« Tu es un jeu bien curieux et ouvert d'esprit, Kitai. Tu ne sais nullement comme le monde est compliqué lorsque nous sommes immortels. Je ne comprenais l'intérêt de sacrifier les miens, nous étions de simples bestiaux pour les humains, de véritables monstres. Des contes insultent notre race depuis toujours. Tu le sais aussi bien que moi, non ? Nous ne choisissons pas notre faim. Nous ne choisissons pas notre vie. Auparavant, nous mourrions car nos ennemis étaient nombreux. Aujourd'hui, le monde est bien plus petit et les ennemis bien moins diversifiés. »
« La différence est que je ne connaissais pas ce monde. Je me battais pour mon peuple, pour le protéger. Avec du recul, j'ai finalement eu la chance de comprendre avant de commettre l'irréparable... Si nous sommes trop nombreux et si nous continuons à vaincre, nous ne pourrions plus nous nourrir. Bien des Kenketsu souhaitent créer des fermes à humains. Cette idée me répugne. Je ne souhaite pas tomber aussi bas. »
Pour un si récent immortel, il était bien difficile de comprendre. Un Kenketsu pénétra dans la zone avec un seau de sang frais. Il le posa devant les vampires attachés, le Prince libéra de son emprise celui précédemment immobilisé. Ils se mirent à boire tels des chiens.
« Lors de cette fameuse nuit, j'ai eu le malheur de mordre la mauvaise Gaikotsu. Souhaitant initialement en faire une goule, je succomba à sa beauté et je décida de lui offrir l'immortalité. Elle se réveilla plusieurs jours plus tard, elle était d'une beauté unique et elle me demanda de lui raconter sa vie. Comme tu en doutes, elle était amnésique, le malheur temporaire d'un goule se transformant en Kenketsu... »
« Tu en doutes, jeune Kenketsu. Cette femme était celle de Faust. Elle ne pensa pas l'être pendant des années... Lors de mon combat face à ce Faust, cet homme usa du squelette de chacun des Gaikotsu tués durant la précédente bataille. Jadis, je ne pouvais point imaginer que les membres de cette illustre famille pouvaient vaincre plus de 200 membres de ma propre lignée. »
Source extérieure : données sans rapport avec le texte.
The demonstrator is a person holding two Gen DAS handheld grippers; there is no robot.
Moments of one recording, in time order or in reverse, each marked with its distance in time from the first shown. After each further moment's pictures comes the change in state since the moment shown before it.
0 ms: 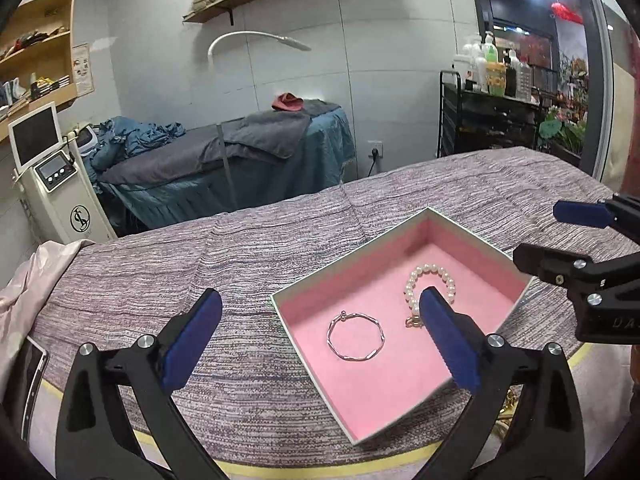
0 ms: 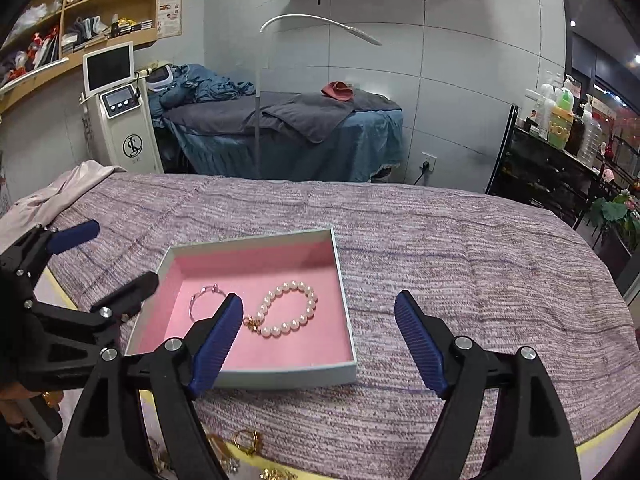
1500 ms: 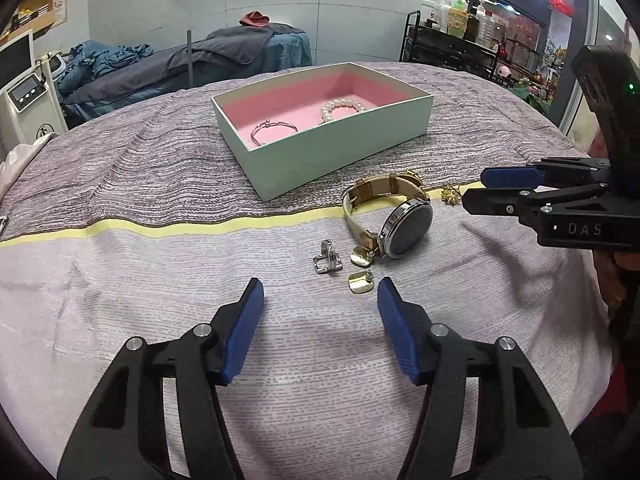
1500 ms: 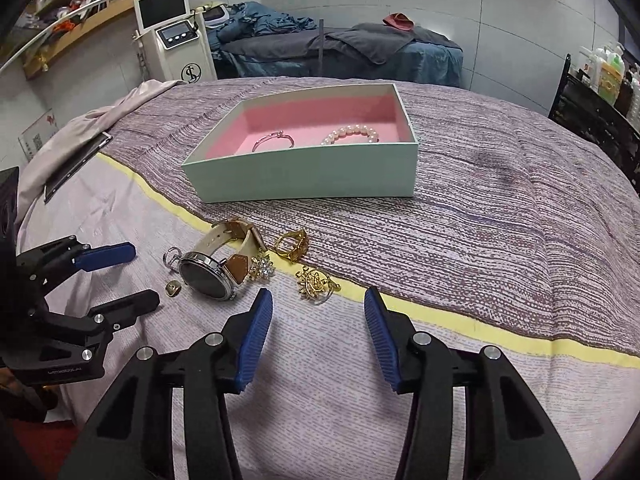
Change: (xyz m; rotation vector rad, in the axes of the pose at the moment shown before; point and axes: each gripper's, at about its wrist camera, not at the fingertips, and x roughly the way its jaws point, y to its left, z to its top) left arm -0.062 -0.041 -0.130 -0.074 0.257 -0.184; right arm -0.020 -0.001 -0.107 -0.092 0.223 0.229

« Le pouvoir Faust, il le mit au point pour s'en servir afin de réanimer sa belle sans réaliser que celle-ci était alors immortelle. Se sont-ils croisés dans la bataille ? Je ne le sais guère, mais pouvait-il seulement comprendre sa condition ? Ce jour-ci, cette femme se souvint alors de son passé... »
Pourquoi le Prince était-il en train de raconter sa vie ainsi ? Pour une seule raison, il connaissait bien la vie sur le Yuukan et il était parfaitement conscient que cette guerre n'était pas finie. Le Kenketsu n'était pas en train de se faire un allié, mais un confident. Il devait transmettre son savoir, le monde se devait de tourner.
« Tu dois trouver ce conte relativement ridicule. La vie l'est tout autant lorsqu'on y pense. Des batailles pour des territoires, pour des trésors ou pour de la puissance. Notre monde est ainsi. Ridicule. Pour autant, il est nécessaire de le faire tourner pour lui offrir la chance de changer. Les Kenketsu doivent-ils tuer les Gaikotsu ? Les Gaikotsu doivent-ils tuer les Kenketsu ? Je ne cesse d'éviter de tels malheurs, mais je ne suis malheureusement pas vraiment aidé en ce moment... »
Hatsuharu n'y était pas pour rien et il semblait faire des rencontres prometteuses et problématiques. Depuis lors, le Prince ne pouvait point jouer de la vie de ce mauvais fils. Sans quoi, celui-ci serait bien évidemment mort ou attaché à une chaîne.